Спустя несколько лет Устинов вспоминал Щербакова без ненависти и думал о своем тогдашнем желании его убить как о минутном затмении. Все ушло. Забылись даже лица. Лишь один лупоглазый губастый Афоня легко вставал перед внутренним взором. И Устинов глядел из своей московской безопасной дали, будто шарил телескопом по ночному небу. Эй, дикий кочевник, где ты теперь? Ушел в армию, возмужал, выворотил жизнь светлой изнанкой? Или набрал бригаду и сидишь с ней у огня перед дымящимся на углях мясом?
Глава вторая
Двое загорелых парней нетерпеливо смотрели в окно самолета.

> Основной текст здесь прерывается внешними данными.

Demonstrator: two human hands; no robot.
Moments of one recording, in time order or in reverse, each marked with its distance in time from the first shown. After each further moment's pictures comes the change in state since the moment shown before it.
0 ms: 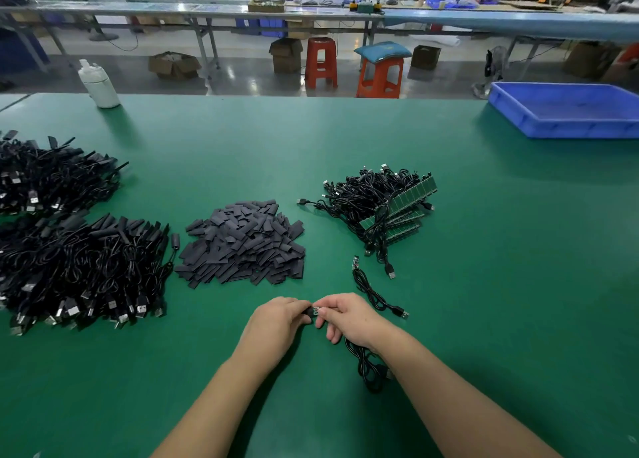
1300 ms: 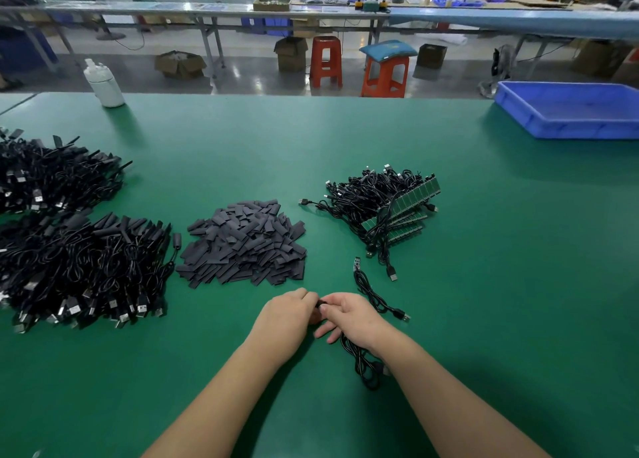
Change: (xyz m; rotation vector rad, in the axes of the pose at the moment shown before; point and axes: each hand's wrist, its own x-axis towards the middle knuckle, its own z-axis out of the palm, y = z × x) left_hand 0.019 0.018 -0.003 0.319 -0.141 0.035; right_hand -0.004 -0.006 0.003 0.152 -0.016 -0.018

Они возвращались домой. Пока сохранялся дом, они оставались детьми. Устинов закрыл глаза. Он вспомнил, как давным-давно отец говорил ему, что духовная сила относится к физической как три к одному: понимаешь, сынок, один смелый одолеет троих... Устинов хотел бы думать, что своей стойкостью он полностью обязан отцу, но это было не так. Любовь к нему складывалась из гордости, жалости и прощения. Мой старик — это образ того, кто качал его на своих простреленных ногах, строил с ним из лавки автомобиль, учил плавать, застенчиво пытался объяснить, почему не надо торопиться с женитьбой, подразумевая не женитьбу, а опасность заражения венерической болезнью. Отец никого не боялся, однажды дрался с пьяными шоферами... Он был выдающимся инженером, хотя из-за войны не закончил институт. Его авторские свидетельства, отмеченные красными печатями с алыми лентами, заполняли целый ящик письменного стола. Однако в будничной жизни он довольствовался умением ладить с начальством, брал в соавторы директора института и каких-то столичных деятелей.

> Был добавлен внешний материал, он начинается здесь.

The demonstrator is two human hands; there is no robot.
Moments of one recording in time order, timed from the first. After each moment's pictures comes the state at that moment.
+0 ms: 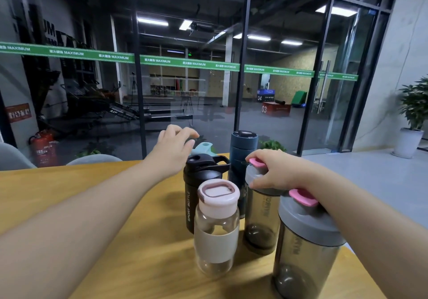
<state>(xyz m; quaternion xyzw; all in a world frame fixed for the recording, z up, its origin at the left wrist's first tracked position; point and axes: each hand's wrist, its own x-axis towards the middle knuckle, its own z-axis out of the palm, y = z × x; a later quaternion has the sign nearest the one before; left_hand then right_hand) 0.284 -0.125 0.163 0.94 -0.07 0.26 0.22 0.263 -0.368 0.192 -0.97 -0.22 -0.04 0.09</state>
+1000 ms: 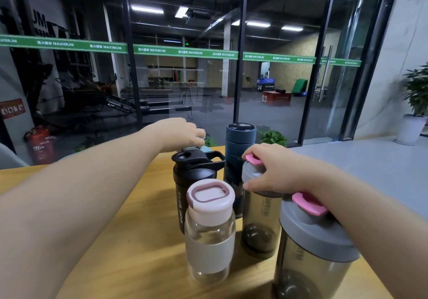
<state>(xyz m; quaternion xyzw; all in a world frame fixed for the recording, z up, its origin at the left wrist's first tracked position) 0.361 -0.130 0.194 0.85 -0.29 0.12 -0.42 0.269 -0.368 0.189 -0.97 -0.23 -0.05 0.08</state>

— Спишь? — донеслось до Устинова.
— Угу, — буркнул он и открыл глаза.
Тарас, высунув вперед твердый угловатый подбородок, с улыбкой глядел сверху вниз. Толстые рыжеватые усы придавали ему добродушно-покровительственный вид.
— Мама испечет пирог, — сказал Устинов.
Он угадал — пирог, конечно, был испечен. Зато во многом другом ошибся и лишь спустя годы смог судить трезво, как и положено человеку его профессии.